Hoy he terminado el curso de Scrum que imparte Angel Medinilla y que tuve que dejar a medias en octubre porque me pilló el nacimiento de mi segundo querubín.

Vale que yo iba bastante motivado, pero en la retrospectiva que ha planteado Ángel al final del curso mis compañeros lo han calificado como “completo” y “ameno”. Lo cierto es que no puede ser de otra manera. Ameno porque hemos jugado a pasarnos pelotas a ritmo de Jamiroquai o hemos visto videos como éste. Y completo porque no sólo hemos aprendido cómo se hace Scrum sino también sus principios y por qué es rentable para una empresa implantar esta metodología de gestión de proyectos.

Y además de todo esto, que es el objetivo estricto del curso, Ángel habla de muchas otras cosas y comparte su experiencia con los asistentes. Y favorece también que este intercambio de experiencias sea recíproco, con lo que todos nos enriquecemos muchísimo.

Pero yo no quería escribir para hacerle una cuña publicitaria (gratuita) a Ángel (bueno, quizás se la cobre más adelante… ya se me ocurrirá algo… je, je). Yo en realidad quería explicar que este curso de Scrum es también un curso de gestión de proyectos encubierto y, para qué engañarnos, es muy necesario formar a nuestros jefes de proyectos y líderes técnicos en lo que significa gestionar un proyecto y su relación con la rentabilidad si realmente queremos que nuestro sector sea competitivo (especialmente en estos tiempos de crisis y “cambios de modelos productivos”).

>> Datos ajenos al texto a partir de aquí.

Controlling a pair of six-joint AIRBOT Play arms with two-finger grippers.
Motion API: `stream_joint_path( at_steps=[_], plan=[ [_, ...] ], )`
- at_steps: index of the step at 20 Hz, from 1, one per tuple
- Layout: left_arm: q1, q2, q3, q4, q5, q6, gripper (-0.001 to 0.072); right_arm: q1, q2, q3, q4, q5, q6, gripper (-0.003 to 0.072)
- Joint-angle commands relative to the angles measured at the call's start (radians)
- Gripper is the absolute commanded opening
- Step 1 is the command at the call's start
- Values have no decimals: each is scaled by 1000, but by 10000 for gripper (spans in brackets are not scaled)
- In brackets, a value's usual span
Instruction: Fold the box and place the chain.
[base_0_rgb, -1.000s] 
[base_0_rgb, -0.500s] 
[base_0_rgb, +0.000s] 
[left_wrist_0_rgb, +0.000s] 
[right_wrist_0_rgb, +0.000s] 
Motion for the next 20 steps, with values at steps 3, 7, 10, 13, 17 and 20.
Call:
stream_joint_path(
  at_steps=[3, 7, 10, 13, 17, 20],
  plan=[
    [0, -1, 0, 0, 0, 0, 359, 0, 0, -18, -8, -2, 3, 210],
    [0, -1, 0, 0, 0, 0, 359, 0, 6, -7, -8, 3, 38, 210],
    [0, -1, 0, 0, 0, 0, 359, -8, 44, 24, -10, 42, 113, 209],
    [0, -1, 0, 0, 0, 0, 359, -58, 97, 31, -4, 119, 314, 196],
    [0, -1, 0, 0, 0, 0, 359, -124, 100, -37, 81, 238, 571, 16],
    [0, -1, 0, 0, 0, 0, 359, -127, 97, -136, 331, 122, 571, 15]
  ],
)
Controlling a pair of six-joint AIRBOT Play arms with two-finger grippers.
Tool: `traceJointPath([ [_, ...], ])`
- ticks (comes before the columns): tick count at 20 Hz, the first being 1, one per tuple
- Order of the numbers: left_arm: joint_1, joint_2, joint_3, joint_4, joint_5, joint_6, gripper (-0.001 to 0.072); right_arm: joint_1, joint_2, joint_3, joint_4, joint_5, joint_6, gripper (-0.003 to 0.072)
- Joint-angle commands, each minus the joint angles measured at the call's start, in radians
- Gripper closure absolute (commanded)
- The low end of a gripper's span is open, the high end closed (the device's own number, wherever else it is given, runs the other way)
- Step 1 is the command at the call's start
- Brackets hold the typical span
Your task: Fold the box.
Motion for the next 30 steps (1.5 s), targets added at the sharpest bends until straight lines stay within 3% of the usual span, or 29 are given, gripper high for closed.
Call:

Ojalá hubiera muchas empresas en España que se dieran cuenta de que sólo es posible mejorar nuestra competitividad mediante incrementos significativos de nuestra productividad y que, como bien se ve en uno de los ejercicios que hemos hecho hoy con Ángel, no es posible producir incrementos significativos de la productividad simplemente confiando en que con el paso del tiempo tenemos más experiencia o en que “vamos a echarle más ganas”. Esperar que algo cambie sin hacer nada diferente es la definición de locura según Einstein.